> [How to complete this task]
For the data that follows, report how many lines contain the word "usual", and nothing else.

> [Supplied records]
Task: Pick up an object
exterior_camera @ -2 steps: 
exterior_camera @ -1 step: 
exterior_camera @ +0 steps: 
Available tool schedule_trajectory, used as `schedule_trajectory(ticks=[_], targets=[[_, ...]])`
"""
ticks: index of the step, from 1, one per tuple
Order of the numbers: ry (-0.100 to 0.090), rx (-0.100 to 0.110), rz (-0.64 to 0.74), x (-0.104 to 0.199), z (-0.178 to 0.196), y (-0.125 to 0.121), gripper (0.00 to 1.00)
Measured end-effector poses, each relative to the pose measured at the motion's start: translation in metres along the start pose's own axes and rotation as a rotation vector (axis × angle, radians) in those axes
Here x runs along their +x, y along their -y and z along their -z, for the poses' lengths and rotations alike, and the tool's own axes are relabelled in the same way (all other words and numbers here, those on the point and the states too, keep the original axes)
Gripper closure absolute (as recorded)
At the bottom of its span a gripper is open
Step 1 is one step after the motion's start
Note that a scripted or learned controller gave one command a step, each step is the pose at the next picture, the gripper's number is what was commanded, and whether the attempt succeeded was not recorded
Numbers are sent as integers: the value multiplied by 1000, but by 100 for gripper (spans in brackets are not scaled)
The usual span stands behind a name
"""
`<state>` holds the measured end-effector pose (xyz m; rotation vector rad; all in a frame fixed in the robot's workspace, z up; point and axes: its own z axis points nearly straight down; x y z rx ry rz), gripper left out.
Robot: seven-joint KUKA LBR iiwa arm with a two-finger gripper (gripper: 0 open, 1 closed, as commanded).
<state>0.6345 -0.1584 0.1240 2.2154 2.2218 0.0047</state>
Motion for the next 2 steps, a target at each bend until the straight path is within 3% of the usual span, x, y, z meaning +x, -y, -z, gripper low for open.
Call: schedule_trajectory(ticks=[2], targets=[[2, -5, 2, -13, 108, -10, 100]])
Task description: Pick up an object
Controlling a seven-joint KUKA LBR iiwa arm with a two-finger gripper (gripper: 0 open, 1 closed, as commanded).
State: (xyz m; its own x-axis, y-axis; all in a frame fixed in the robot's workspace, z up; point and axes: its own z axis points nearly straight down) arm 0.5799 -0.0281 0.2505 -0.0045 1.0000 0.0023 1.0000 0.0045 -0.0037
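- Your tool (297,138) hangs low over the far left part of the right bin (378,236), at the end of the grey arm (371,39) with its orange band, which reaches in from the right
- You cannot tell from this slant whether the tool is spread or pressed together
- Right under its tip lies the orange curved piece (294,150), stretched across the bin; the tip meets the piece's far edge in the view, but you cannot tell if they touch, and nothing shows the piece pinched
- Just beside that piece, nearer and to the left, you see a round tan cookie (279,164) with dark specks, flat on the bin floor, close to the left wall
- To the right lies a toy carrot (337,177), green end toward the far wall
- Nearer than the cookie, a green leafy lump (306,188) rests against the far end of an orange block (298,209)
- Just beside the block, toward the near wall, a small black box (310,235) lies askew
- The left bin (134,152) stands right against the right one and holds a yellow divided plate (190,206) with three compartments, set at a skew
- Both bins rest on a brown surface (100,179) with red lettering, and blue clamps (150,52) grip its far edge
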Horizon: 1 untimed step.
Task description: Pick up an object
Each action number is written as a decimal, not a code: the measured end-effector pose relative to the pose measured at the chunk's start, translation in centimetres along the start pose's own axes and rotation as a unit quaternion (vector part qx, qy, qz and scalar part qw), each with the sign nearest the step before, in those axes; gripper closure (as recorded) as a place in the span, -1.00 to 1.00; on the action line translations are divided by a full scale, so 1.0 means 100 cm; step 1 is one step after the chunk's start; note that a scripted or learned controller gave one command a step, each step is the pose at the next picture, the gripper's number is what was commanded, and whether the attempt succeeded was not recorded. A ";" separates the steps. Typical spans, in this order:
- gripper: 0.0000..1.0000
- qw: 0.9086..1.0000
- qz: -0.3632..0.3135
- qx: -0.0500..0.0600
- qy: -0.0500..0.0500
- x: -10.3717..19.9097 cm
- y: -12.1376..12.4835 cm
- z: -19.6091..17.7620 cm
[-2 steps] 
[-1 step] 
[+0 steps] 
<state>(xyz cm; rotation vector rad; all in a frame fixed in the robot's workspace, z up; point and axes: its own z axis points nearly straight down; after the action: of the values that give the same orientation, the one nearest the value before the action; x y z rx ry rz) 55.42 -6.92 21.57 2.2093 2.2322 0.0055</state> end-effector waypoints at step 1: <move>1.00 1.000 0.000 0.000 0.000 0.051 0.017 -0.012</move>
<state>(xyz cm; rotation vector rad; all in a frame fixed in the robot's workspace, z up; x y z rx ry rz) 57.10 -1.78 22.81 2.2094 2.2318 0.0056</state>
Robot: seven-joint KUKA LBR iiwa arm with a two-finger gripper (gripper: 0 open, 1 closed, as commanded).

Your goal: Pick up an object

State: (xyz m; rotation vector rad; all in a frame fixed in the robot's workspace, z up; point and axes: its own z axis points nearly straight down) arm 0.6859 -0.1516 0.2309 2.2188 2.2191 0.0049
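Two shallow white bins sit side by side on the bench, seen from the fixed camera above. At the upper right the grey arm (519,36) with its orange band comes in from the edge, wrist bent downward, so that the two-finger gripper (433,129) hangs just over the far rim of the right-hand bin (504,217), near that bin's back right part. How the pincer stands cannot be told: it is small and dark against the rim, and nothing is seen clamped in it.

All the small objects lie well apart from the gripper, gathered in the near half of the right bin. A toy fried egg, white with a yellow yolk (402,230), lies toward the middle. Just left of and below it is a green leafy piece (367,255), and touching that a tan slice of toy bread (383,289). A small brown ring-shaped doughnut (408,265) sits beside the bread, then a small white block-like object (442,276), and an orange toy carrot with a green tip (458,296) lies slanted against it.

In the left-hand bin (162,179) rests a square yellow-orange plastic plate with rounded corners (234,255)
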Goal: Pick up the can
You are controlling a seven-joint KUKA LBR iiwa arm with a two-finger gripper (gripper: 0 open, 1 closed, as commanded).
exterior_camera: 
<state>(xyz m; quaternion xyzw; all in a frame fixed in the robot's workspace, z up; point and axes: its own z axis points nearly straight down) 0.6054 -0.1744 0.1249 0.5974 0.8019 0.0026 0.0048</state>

> [Answer to the exercise]
2